▸ **Your assignment**: From the first line to the last, output the data exactly as it stands, minus its pictures.

▸ **Dataset excerpt**:
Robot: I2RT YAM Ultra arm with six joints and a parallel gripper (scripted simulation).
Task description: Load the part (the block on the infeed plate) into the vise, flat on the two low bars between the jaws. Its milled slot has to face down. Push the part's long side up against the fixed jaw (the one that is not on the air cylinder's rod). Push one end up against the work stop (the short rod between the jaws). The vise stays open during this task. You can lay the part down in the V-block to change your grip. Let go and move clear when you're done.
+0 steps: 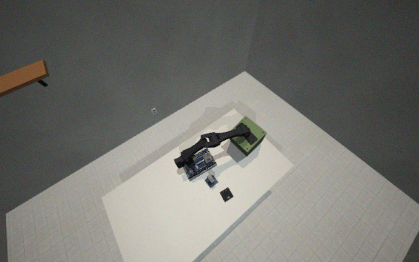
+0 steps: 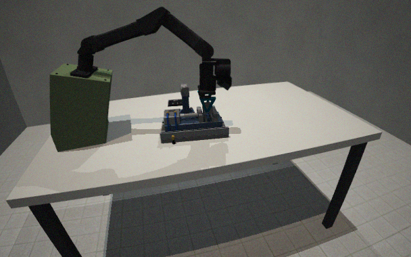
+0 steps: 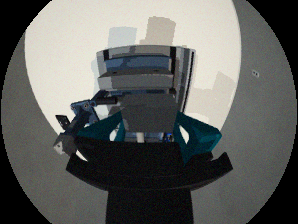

▸ **Reply to the exercise**:
Robot: I2RT YAM Ultra arm with six joints and a parallel gripper (scripted simulation).
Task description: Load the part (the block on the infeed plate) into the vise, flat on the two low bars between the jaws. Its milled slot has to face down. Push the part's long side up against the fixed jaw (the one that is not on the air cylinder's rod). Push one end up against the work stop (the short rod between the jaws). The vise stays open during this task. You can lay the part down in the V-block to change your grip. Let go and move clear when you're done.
+0 steps: 
+0 steps: 
+0 steps: 

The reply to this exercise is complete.